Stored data
-- Opening Marker --

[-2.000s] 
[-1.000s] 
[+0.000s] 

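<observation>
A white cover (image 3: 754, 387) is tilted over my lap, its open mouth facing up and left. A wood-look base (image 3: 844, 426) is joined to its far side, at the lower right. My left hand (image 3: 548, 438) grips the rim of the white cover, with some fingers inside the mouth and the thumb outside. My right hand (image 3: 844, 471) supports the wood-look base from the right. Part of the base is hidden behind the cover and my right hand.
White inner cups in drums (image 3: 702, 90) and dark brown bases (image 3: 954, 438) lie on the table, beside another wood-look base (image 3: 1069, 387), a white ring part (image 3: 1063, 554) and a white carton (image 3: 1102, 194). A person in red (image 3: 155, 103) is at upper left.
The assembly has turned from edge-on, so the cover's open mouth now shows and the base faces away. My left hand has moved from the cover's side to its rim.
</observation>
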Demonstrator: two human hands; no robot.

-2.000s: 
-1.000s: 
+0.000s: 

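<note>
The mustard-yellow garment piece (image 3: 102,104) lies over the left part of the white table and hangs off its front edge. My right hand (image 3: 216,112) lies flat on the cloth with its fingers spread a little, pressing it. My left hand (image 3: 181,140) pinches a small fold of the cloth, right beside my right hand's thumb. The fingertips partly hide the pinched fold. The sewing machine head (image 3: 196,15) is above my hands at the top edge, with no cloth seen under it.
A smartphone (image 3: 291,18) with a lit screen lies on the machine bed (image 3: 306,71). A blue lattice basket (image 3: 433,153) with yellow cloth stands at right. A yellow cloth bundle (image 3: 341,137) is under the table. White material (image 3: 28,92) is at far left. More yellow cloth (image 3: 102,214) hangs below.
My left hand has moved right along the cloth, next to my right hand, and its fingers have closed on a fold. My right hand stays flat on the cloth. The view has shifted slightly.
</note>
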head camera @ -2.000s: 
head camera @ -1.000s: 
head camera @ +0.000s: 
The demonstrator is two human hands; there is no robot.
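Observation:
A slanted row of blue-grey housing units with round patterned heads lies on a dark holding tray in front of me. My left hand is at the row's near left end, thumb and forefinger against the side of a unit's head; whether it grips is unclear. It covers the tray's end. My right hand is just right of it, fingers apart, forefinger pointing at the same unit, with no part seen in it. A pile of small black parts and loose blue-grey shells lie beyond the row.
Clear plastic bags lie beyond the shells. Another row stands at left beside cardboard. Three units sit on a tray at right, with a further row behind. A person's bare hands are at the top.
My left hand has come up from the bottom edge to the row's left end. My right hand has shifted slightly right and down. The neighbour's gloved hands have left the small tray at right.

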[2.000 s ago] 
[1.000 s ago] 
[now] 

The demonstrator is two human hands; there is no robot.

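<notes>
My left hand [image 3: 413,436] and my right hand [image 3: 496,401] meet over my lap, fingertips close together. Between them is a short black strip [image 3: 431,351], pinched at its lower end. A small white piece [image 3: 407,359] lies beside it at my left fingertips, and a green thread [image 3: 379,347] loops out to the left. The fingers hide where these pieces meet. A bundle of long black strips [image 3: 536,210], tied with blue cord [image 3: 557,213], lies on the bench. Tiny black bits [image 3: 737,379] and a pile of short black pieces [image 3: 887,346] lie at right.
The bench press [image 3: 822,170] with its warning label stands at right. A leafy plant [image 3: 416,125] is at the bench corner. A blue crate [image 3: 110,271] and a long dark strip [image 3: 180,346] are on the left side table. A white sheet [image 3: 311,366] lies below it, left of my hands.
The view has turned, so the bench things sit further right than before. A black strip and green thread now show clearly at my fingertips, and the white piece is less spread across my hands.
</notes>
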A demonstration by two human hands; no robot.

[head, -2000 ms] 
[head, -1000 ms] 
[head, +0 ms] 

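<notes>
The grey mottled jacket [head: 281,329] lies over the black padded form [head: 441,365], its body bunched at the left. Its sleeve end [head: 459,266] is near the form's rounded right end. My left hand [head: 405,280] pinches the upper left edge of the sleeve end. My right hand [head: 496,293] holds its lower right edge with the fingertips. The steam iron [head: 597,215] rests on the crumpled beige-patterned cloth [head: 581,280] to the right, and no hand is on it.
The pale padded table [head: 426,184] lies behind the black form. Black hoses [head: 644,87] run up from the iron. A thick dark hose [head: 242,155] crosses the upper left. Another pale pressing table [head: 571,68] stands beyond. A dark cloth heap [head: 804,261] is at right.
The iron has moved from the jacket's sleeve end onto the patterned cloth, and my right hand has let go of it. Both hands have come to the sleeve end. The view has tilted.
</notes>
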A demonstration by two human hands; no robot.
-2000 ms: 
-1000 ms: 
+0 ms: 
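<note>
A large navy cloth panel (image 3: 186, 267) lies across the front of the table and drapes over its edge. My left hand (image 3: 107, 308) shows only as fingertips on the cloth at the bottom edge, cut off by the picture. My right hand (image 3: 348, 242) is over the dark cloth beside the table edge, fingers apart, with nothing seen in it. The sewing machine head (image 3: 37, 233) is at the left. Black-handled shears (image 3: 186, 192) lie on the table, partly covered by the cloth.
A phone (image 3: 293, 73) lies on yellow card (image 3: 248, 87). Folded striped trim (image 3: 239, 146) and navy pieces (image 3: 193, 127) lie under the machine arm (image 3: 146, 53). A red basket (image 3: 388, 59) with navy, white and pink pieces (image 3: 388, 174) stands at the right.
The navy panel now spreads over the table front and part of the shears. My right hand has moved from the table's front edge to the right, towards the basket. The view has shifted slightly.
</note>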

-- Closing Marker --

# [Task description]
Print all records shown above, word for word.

# [Response to this exercise]
[-2.000s] 
[-1.000s] 
[+0.000s] 

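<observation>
A white cover (image 3: 754, 387) is tilted over my lap, its open mouth facing up and left. A wood-look base (image 3: 844, 426) is joined to its far side, at the lower right. My left hand (image 3: 548, 438) grips the rim of the white cover, with some fingers inside the mouth and the thumb outside. My right hand (image 3: 844, 471) supports the wood-look base from the right. Part of the base is hidden behind the cover and my right hand.
White inner cups in drums (image 3: 702, 90) and dark brown bases (image 3: 954, 438) lie on the table, beside another wood-look base (image 3: 1069, 387), a white ring part (image 3: 1063, 554) and a white carton (image 3: 1102, 194). A person in red (image 3: 155, 103) is at upper left.
The assembly has turned from edge-on, so the cover's open mouth now shows and the base faces away. My left hand has moved from the cover's side to its rim.
</observation>
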Demonstrator: two human hands; no robot.

-2.000s: 
-1.000s: 
+0.000s: 

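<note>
The mustard-yellow garment piece (image 3: 102,104) lies over the left part of the white table and hangs off its front edge. My right hand (image 3: 216,112) lies flat on the cloth with its fingers spread a little, pressing it. My left hand (image 3: 181,140) pinches a small fold of the cloth, right beside my right hand's thumb. The fingertips partly hide the pinched fold. The sewing machine head (image 3: 196,15) is above my hands at the top edge, with no cloth seen under it.
A smartphone (image 3: 291,18) with a lit screen lies on the machine bed (image 3: 306,71). A blue lattice basket (image 3: 433,153) with yellow cloth stands at right. A yellow cloth bundle (image 3: 341,137) is under the table. White material (image 3: 28,92) is at far left. More yellow cloth (image 3: 102,214) hangs below.
My left hand has moved right along the cloth, next to my right hand, and its fingers have closed on a fold. My right hand stays flat on the cloth. The view has shifted slightly.
</note>
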head camera @ -2.000s: 
head camera @ -1.000s: 
head camera @ +0.000s: 
The demonstrator is two human hands; there is no robot.
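Observation:
A slanted row of blue-grey housing units with round patterned heads lies on a dark holding tray in front of me. My left hand is at the row's near left end, thumb and forefinger against the side of a unit's head; whether it grips is unclear. It covers the tray's end. My right hand is just right of it, fingers apart, forefinger pointing at the same unit, with no part seen in it. A pile of small black parts and loose blue-grey shells lie beyond the row.
Clear plastic bags lie beyond the shells. Another row stands at left beside cardboard. Three units sit on a tray at right, with a further row behind. A person's bare hands are at the top.
My left hand has come up from the bottom edge to the row's left end. My right hand has shifted slightly right and down. The neighbour's gloved hands have left the small tray at right.
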
[2.000 s ago] 
[1.000 s ago] 
[now] 

The demonstrator is two human hands; there is no robot.

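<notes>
My left hand [image 3: 413,436] and my right hand [image 3: 496,401] meet over my lap, fingertips close together. Between them is a short black strip [image 3: 431,351], pinched at its lower end. A small white piece [image 3: 407,359] lies beside it at my left fingertips, and a green thread [image 3: 379,347] loops out to the left. The fingers hide where these pieces meet. A bundle of long black strips [image 3: 536,210], tied with blue cord [image 3: 557,213], lies on the bench. Tiny black bits [image 3: 737,379] and a pile of short black pieces [image 3: 887,346] lie at right.
The bench press [image 3: 822,170] with its warning label stands at right. A leafy plant [image 3: 416,125] is at the bench corner. A blue crate [image 3: 110,271] and a long dark strip [image 3: 180,346] are on the left side table. A white sheet [image 3: 311,366] lies below it, left of my hands.
The view has turned, so the bench things sit further right than before. A black strip and green thread now show clearly at my fingertips, and the white piece is less spread across my hands.
</notes>
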A demonstration by two human hands; no robot.

[head, -2000 ms] 
[head, -1000 ms] 
[head, +0 ms] 

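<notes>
The grey mottled jacket [head: 281,329] lies over the black padded form [head: 441,365], its body bunched at the left. Its sleeve end [head: 459,266] is near the form's rounded right end. My left hand [head: 405,280] pinches the upper left edge of the sleeve end. My right hand [head: 496,293] holds its lower right edge with the fingertips. The steam iron [head: 597,215] rests on the crumpled beige-patterned cloth [head: 581,280] to the right, and no hand is on it.
The pale padded table [head: 426,184] lies behind the black form. Black hoses [head: 644,87] run up from the iron. A thick dark hose [head: 242,155] crosses the upper left. Another pale pressing table [head: 571,68] stands beyond. A dark cloth heap [head: 804,261] is at right.
The iron has moved from the jacket's sleeve end onto the patterned cloth, and my right hand has let go of it. Both hands have come to the sleeve end. The view has tilted.
</notes>
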A demonstration by two human hands; no robot.
-2000 ms: 
-1000 ms: 
+0 ms: 
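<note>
A large navy cloth panel (image 3: 186, 267) lies across the front of the table and drapes over its edge. My left hand (image 3: 107, 308) shows only as fingertips on the cloth at the bottom edge, cut off by the picture. My right hand (image 3: 348, 242) is over the dark cloth beside the table edge, fingers apart, with nothing seen in it. The sewing machine head (image 3: 37, 233) is at the left. Black-handled shears (image 3: 186, 192) lie on the table, partly covered by the cloth.
A phone (image 3: 293, 73) lies on yellow card (image 3: 248, 87). Folded striped trim (image 3: 239, 146) and navy pieces (image 3: 193, 127) lie under the machine arm (image 3: 146, 53). A red basket (image 3: 388, 59) with navy, white and pink pieces (image 3: 388, 174) stands at the right.
The navy panel now spreads over the table front and part of the shears. My right hand has moved from the table's front edge to the right, towards the basket. The view has shifted slightly.
</note>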

The exercise calls for nothing further.